- **Work instructions**:
Repeat the listing in full, word for word.

- **Supplied data**:

* * *

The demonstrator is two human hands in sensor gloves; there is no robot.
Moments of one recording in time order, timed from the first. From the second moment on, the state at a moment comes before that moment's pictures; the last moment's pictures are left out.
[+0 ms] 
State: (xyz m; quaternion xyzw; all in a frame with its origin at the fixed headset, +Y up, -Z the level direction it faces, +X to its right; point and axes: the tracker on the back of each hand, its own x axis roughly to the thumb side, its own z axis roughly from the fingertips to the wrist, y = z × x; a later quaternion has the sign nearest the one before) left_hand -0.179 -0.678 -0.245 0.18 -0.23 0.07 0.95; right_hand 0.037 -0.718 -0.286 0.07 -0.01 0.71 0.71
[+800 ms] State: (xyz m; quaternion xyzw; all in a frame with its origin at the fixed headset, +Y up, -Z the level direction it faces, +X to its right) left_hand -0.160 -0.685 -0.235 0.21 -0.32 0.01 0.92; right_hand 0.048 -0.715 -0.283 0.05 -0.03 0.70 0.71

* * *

- **Solution below**:
The demonstrator is two human hands in sensor gloves; there is no robot.
Moments of one recording in time order, timed from the first. From the second moment on, the state at a moment comes before that moment's pictures; the last moment's pictures are left out.
[+0 ms] 
State: (xyz m; quaternion xyzw; all in a frame with its origin at the fixed headset, +Y up, -Z the level direction it faces, +X to its right; point and axes: the tracker on the back of each hand, its own x axis roughly to the thumb side, its own z axis roughly from the fingertips to the wrist, y = z × x; a later quaternion has the sign nearest the one before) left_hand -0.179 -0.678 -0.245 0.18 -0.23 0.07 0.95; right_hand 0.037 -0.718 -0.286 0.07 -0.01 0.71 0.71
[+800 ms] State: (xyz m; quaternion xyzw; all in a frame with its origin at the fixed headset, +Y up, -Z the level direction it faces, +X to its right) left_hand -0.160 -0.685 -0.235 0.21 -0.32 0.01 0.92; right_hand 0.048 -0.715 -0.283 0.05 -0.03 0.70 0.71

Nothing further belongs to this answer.